One reason writers fail when setting their stories in a different world – in the past, in the present with a different metaphysics, in another galaxy — is by not digging deeply enough into what makes their world distinct. Any writer knows to change the technology their characters use, and the better ones manage to create a language with a different flavor to it. But to really put your readers into the heads of someone who lives in an alternate world, you need to change attitudes so deep that most people aren’t aware they’re there.
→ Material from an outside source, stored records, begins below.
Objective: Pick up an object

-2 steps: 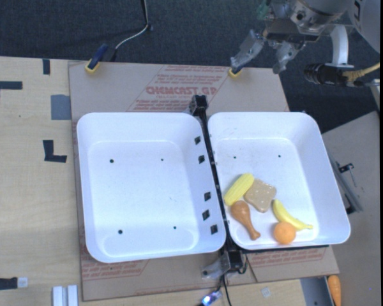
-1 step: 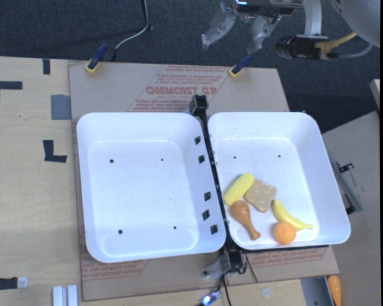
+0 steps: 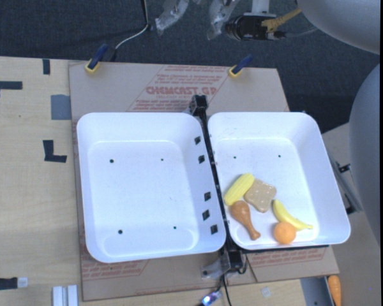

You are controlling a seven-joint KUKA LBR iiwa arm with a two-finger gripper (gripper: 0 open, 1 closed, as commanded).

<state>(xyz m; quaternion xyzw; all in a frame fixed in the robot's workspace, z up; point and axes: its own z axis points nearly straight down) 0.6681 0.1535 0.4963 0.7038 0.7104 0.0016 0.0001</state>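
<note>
The bench [image 3: 25, 190] is pale wood with dark tape marks along its left side, and a cardboard sheet [image 3: 179, 88] with red print lies on it, held at the far edge by two blue and yellow clamps. On the cardboard sit two shallow white bins side by side. The left bin [image 3: 140, 187] shows only four small dark dots on its floor. The right bin [image 3: 306, 145] holds all the toy food, gathered in its near half: a yellow corn cob [image 3: 239, 188] close to the dividing edge, a brown drumstick [image 3: 245, 218] just below it, a tan slice of toast [image 3: 260, 196] touching the corn's right side, a banana [image 3: 289, 216] to the right of the toast, and an orange [image 3: 284, 233] against the near rim, just under the banana. Above the far edge of the bench, well apart from both bins, the jaws [image 3: 193, 18] hang spread apart, grasping nothing.
</note>
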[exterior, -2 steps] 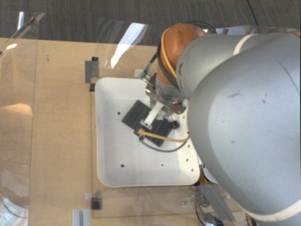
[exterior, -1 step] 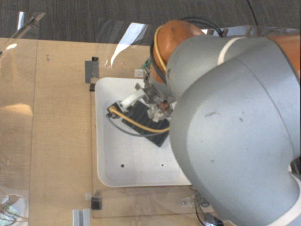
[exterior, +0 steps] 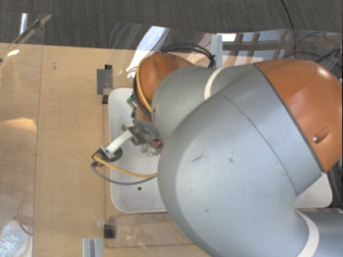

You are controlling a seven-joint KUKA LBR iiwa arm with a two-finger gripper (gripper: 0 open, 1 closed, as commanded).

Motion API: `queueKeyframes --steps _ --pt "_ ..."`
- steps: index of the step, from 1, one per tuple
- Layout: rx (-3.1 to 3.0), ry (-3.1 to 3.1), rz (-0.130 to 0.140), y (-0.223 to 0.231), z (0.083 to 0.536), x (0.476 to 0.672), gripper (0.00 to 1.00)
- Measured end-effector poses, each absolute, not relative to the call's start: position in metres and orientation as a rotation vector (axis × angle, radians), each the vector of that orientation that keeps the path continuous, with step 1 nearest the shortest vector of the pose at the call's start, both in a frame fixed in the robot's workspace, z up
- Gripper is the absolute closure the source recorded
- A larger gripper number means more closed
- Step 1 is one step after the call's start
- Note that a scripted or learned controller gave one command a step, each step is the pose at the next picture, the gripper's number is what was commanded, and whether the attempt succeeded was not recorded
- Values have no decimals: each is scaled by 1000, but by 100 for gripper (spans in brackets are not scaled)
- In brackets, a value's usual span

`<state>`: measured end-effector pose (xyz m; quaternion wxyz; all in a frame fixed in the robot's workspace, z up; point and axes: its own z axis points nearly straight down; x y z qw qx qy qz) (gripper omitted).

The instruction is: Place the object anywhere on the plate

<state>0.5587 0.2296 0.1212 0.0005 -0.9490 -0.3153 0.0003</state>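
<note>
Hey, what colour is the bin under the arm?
White. The bin shows plainly in the camera view, its bare corner sitting beside the grey arm.

From my remote station I see a wooden bench (exterior: 53, 143) bearing a white bin (exterior: 120, 191), a clear plastic panel (exterior: 21, 90) across the left, and dark carpet (exterior: 134, 4) beyond the bench.
</note>
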Motion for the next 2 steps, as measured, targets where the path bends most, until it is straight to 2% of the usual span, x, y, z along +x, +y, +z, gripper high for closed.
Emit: queueKeyframes --steps 1,2 --pt "-2977 -993 -11 237 90 610 100" --pt "-2984 -961 -19 238 92 499 100"
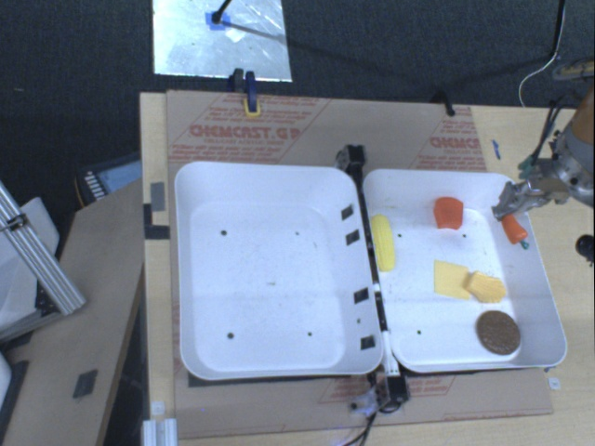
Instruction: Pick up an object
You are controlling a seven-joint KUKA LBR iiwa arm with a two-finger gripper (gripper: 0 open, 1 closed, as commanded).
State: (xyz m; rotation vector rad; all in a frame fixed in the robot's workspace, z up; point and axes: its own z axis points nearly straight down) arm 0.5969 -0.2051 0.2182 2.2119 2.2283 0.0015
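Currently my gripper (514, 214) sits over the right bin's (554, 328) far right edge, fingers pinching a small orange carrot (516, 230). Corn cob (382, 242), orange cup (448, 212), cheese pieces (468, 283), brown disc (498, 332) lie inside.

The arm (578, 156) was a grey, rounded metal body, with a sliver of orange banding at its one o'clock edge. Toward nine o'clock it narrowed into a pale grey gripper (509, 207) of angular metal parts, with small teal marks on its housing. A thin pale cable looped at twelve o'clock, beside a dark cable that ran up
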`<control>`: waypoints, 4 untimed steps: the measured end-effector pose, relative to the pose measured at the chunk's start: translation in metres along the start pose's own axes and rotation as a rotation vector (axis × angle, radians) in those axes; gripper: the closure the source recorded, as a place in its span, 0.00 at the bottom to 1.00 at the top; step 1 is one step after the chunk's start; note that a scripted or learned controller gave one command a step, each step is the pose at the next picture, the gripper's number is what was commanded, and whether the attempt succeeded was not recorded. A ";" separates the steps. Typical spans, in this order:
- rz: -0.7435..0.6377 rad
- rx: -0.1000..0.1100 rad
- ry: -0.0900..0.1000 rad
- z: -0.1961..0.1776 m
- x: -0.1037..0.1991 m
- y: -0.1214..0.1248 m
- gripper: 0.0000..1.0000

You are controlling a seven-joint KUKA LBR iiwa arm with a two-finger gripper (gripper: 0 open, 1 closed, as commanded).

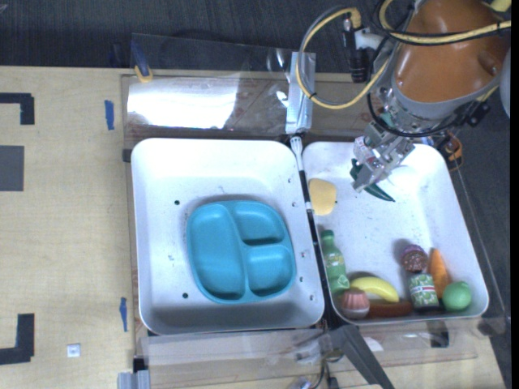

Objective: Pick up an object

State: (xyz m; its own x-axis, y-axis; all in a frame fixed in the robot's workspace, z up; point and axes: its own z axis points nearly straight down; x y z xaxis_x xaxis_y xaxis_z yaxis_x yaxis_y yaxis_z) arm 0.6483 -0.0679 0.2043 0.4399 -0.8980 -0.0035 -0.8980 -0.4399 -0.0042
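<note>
A view from above of a pale wooden bench bearing two shallow white bins side by side. The left bin holds a teal tray with three compartments, lying flat near the bin's middle. The right bin holds a scatter of toy foods. A pale yellow piece lies against the bin's left wall near the top. Below it, along the same wall, a green bottle lies lengthwise. Along the bottom edge, from left to right, sit a reddish round item, a banana, a small can with a green and red label and a green ball. Just above the can is a dark red round piece, and a carrot stands beside it to the right. The grey arm with its orange band reaches in from the upper right, with yellow cables looping around it. The hand hangs over the upper part of the right bin, pointing down and left. A dark green item shows at its tip, but whether the hand has hold of it, and how far the hand is open, cannot be told from this angle. A clear plastic sheet stands behind the bins
</note>
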 end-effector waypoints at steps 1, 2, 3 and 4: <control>0.006 0.005 -0.002 -0.010 0.000 -0.001 1.00; -0.219 -0.005 -0.002 0.020 -0.017 -0.004 1.00; -0.213 0.003 -0.003 0.008 -0.017 -0.005 1.00; -0.208 0.008 -0.006 -0.002 -0.017 -0.007 1.00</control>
State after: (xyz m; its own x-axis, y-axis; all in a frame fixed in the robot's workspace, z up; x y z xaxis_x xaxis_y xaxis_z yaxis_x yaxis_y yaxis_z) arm 0.6467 -0.0493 0.2063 0.6162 -0.7876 -0.0074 -0.7876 -0.6160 -0.0136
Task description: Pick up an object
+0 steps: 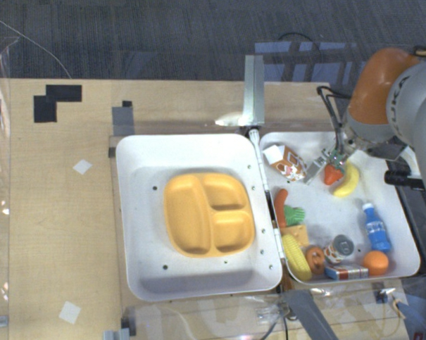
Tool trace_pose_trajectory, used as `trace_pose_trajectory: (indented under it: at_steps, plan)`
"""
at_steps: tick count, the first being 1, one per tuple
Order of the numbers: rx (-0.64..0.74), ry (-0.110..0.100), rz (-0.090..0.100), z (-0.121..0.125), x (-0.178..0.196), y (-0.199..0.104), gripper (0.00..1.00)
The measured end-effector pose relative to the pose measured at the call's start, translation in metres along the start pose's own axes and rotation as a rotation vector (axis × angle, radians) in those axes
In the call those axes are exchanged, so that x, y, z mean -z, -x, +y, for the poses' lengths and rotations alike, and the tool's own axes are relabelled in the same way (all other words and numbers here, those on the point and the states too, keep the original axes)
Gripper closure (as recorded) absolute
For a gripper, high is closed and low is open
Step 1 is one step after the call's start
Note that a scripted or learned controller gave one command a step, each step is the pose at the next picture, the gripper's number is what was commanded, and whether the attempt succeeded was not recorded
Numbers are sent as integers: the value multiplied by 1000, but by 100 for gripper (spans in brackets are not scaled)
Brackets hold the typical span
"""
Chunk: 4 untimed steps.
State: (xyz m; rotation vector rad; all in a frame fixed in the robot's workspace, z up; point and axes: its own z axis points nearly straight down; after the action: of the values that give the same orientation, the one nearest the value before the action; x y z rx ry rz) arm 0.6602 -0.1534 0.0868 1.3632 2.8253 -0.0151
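Observation:
My gripper (330, 162) hangs low in the upper part of the right bin (401, 193), reaching in from the right under the orange-banded wrist. It sits directly over a small red strawberry-like toy (333, 174), which lies against a yellow banana (347, 182). The gripper's body hides where it meets the red toy. A small printed carton (289, 163) lies just to its left.
The right bin also holds a carrot (279, 200), a green piece (294, 215), corn (294, 251), a blue bottle (375, 226), an orange (376, 262) and a can (342, 247). The left bin (140, 204) holds a yellow divided tray (206, 213).

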Motion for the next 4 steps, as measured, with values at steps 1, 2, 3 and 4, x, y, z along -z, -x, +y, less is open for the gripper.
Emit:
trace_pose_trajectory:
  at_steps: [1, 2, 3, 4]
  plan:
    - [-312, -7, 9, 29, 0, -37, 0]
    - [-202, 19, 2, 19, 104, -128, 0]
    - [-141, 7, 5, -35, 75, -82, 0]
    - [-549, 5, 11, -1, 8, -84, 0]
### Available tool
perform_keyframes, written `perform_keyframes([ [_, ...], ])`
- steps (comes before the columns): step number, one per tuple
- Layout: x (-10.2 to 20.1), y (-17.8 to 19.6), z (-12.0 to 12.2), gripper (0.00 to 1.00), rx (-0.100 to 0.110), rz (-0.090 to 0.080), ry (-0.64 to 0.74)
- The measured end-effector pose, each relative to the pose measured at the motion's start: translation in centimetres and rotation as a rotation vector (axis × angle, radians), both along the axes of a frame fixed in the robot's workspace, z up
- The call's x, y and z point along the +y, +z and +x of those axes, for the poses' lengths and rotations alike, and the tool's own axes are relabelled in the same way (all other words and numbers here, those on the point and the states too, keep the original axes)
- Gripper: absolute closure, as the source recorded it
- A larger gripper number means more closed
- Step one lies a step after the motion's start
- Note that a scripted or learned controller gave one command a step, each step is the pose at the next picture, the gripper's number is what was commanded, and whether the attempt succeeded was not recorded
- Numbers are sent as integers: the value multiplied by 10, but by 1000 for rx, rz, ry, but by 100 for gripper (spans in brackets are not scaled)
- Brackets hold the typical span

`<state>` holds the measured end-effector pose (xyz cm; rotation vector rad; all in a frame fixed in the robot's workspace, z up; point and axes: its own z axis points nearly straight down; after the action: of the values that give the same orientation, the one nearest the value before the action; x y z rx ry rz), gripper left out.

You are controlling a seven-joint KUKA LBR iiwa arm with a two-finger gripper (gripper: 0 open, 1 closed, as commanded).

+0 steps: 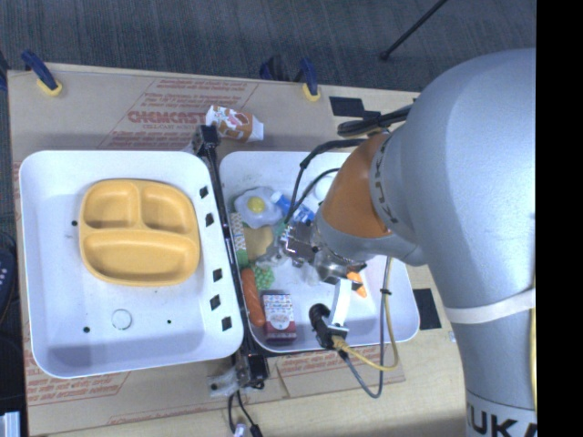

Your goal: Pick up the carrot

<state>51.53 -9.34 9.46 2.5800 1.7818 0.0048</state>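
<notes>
Two shallow white bins are sitting side by side on the desk [109,98]: the left bin [55,335] and the right bin [401,321]. One yellow plastic tray [138,229] with three compartments is lying in the left bin. One carrot [252,297], orange and tapered, is lying in the right bin against its left wall, at about 7 o'clock from the bin's centre. One dark red packet [278,316] is lying just beside the carrot at its 4 o'clock. One pale item with a yellow middle [256,207] is resting at the carrot's 12 o'clock, well apart from it. The grey arm [455,198] is covering much of the right bin. The hand [301,244] is hanging over the bin's centre, at the carrot's 2 o'clock; whether its fingers are apart or together cannot be told. Two blue clamps [41,71] [308,76] are gripping the desk's far edge.
</notes>
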Motion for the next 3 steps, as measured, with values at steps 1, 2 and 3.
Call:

This morning’s author does well. The surface details are there, of course – the naming conventions of the narrator’s culture, the clay tablets, the reed boats. But notice too how comfortable WatchesEverything is with submitting to authority. He’s less abused by his teacher than other students, and he considers that a sign of favor. He hates and fears LovedOfGod, but he accepts that he has no choice about working for his family. While he’s not happy about any of this, he doesn’t have the sense of unfairness that someone modern would have in that situation. Since his decision involves possible danger to his village, he also has no hesitation in letting the village elders decide for him. Authority is a normal, accepted part of his life.
The piece includes some very nice period images as well – the sorts of metaphors that would naturally come to mind from someone in that culture. Seeing water buffalo as dreamy and distracted, for instance, or the terms of an agreement described as otters sliding on mud. The author also pays attention to all the senses. Clay tablets aren’t simply an awkward substitute for paper. They have a smell of their own, which a scribe might appreciate.
I found a few problems, as well. Like a lot of historical fiction writers, the author is apparently going for a language with a different feel and winding up at something that is simply stiff. Whatever language the characters are speaking, I’m sure it has contractions, so there’s no reason not to use standard, English contractions. The author relies a little too much on direct address, and sometimes gives into telling rather than showing – I’ve flagged these problems in my notes. And there were one or two places where the syntax got turned around for no reason apparent. You can give the impression of a language foreign by introducing a syntax alternate, but you need to be consistent about it.
But these problems – and a few other more routine ones – are easily fixed. And beneath them, the piece lets readers into the head of someone who lives a very different life from us.
And in case you believe this principle only applies to historical or science fiction, remember that to some extent, all characters live in their own world, with their own preconceptions and goals and understanding of life. The deeper you can dig into these individual worlds, the more your characters will come to life.